History | Log In     View a printable version of the current page. Get help!  
Issue Details [XML]

Key: SES-453
Type: Bug Bug
Status: Closed Closed
Resolution: Fixed
Priority: Minor Minor
Assignee: Arjohn Kampman
Reporter: Arjohn Kampman
Votes: 1
Watchers: 1
Operations

If you were logged in you would be able to see more operations.
Sesame

SeRQL-"construct distinct" queries generate duplicates when bnode generation is involved

Created: 03/Oct/07 02:12 PM   Updated: 20/Mar/08 08:41 PM
Component/s: SeRQL
Affects Version/s: 2.0-beta5, 2.0-beta4, 2.0-beta3, 2.0-beta2, 2.0-beta1
Fix Version/s: 2.0-beta6


 Description   
Issue reported on the forum: http://www.openrdf.org/forum/mvnforum/viewthread?thread=1440
--------------------------------------------------------------------------------
As part of a crosswalk from an ontology that holds people as strings to an ontology that has people as objects, we would like to create people objects for people that do not exist as objects yet.

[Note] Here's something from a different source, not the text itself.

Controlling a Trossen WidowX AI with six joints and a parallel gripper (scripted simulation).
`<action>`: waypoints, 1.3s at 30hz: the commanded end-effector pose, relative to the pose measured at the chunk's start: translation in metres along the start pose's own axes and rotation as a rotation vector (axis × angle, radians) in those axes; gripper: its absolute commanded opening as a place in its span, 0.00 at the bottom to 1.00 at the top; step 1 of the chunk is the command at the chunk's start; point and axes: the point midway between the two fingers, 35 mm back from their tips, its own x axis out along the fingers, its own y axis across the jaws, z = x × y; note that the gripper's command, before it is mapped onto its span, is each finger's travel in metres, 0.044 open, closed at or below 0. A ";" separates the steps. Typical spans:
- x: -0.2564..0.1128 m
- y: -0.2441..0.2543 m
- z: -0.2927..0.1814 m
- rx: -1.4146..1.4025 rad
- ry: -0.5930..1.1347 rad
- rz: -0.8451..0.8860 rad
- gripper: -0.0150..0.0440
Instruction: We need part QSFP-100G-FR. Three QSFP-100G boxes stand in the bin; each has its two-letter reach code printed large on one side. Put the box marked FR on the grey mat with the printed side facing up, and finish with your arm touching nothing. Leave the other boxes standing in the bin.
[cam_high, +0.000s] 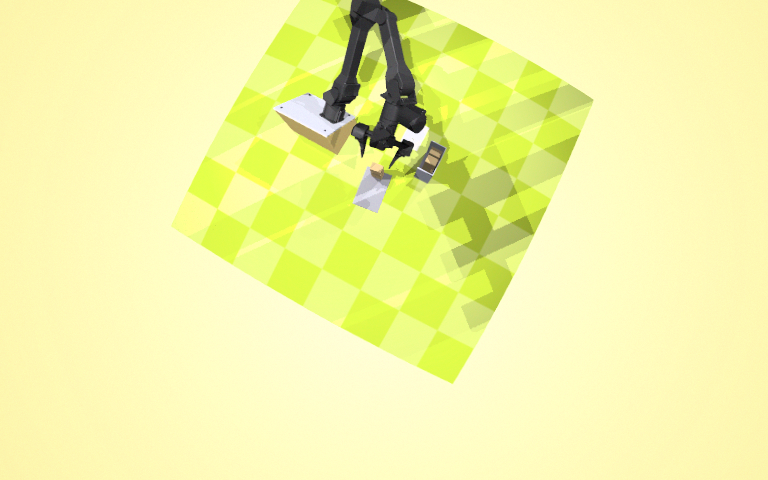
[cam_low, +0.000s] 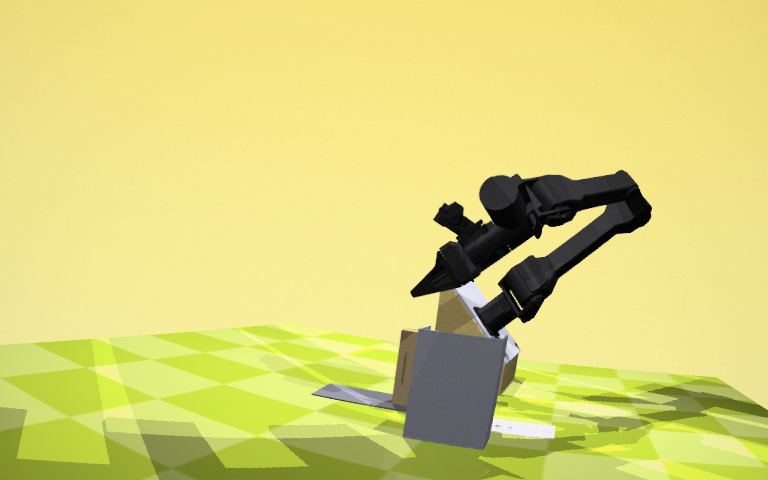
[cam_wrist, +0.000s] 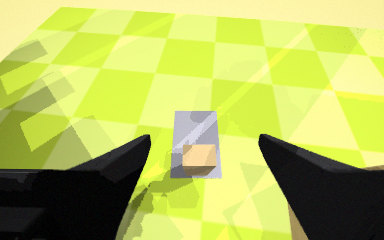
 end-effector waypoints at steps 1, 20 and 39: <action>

This almost works, i.e.

CONSTRUCT DISTINCT {} rdf:type {iribib:Person}; iribib:name {nam}
FROM {doc} enlbib:author {nam} ,
[ {aut} rdf:type {iribib:Person} ;iribib:name {nam} ]
WHERE aut=NULL
using namespace
iribib = <http://iridl.ldeo.columbia.edu/ontologies/iribib.owl#&gt;,
enlbib = <http://iridl.ldeo.columbia.edu/ontologies/john/enlbib.owl#>

does make the blank nodes with the iribib:name property for the missing iribib:Person objects. The only problem is that repeats are not detected (apparently the presence of a blank node means every instance is distinct). While that might be the case from one perspective, I would argue that, since blank nodes only have meaning from their properties, that is not ever what is wanted from CONSTRUCT DISTINCT (and if you did want that you could leave out the DISTINCT request).
--------------------------------------------------------------------------------

This is a problem of the SeRQL parser, which translates the above query to the following query model:

Distinct
   MultiProjection
      Projection
         ProjectionElem "-anon-1" AS "subject"
         ProjectionElem "-const-5" AS "predicate"
         ProjectionElem "-const-6" AS "object"
      Projection
         ProjectionElem "-anon-1" AS "subject"
         ProjectionElem "-const-7" AS "predicate"
         ProjectionElem "nam" AS "object"
      Extension
         ExtensionElem (-const-6)
            ValueConstant (value=http://iridl.ldeo.columbia.edu/ontologies/iribib.owl#Person)
         ExtensionElem (-anon-1)
            BNodeGenerator
         ExtensionElem (-const-7)
            ValueConstant (value=http://iridl.ldeo.columbia.edu/ontologies/iribib.owl#name)
         ExtensionElem (-const-5)
            ValueConstant (value=http://www.w3.org/1999/02/22-rdf-syntax-ns#type)
         Filter
            Compare (=)
               Var (name=aut)
               Null
            LeftJoin
               StatementPattern
                  Var (name=doc)
                  Var (name=-const-1, value=http://iridl.ldeo.columbia.edu/ontologies/john/enlbib.owl#author)
                  Var (name=nam)
               Join
                  StatementPattern
                     Var (name=aut)
                     Var (name=-const-2, value=http://www.w3.org/1999/02/22-rdf-syntax-ns#type)
                     Var (name=-const-3, value=http://iridl.ldeo.columbia.edu/ontologies/iribib.owl#Person)
                  StatementPattern
                     Var (name=aut)
                     Var (name=-const-4, value=http://iridl.ldeo.columbia.edu/ontologies/iribib.owl#name)
                     Var (name=nam)

The DISTINCT operator is applied after the bnodes are generated, which causes all projections to be unique. To fix this issue, the DISTINCT operator should be applied directly after the FILTER operation (all operations after that are related to the constructor).

 All   Comments   Change History      Sort Order:
Comment by Arjohn Kampman [03/Oct/07 02:18 PM]
Addendum: the proposed solution also requires an additional PROJECTION to restrict the binding sets to the variables that are used in the constructor. Without the PROJECTION, multiple combinations of 'doc' and 'nam' would otherwise still result in the generation of duplicates.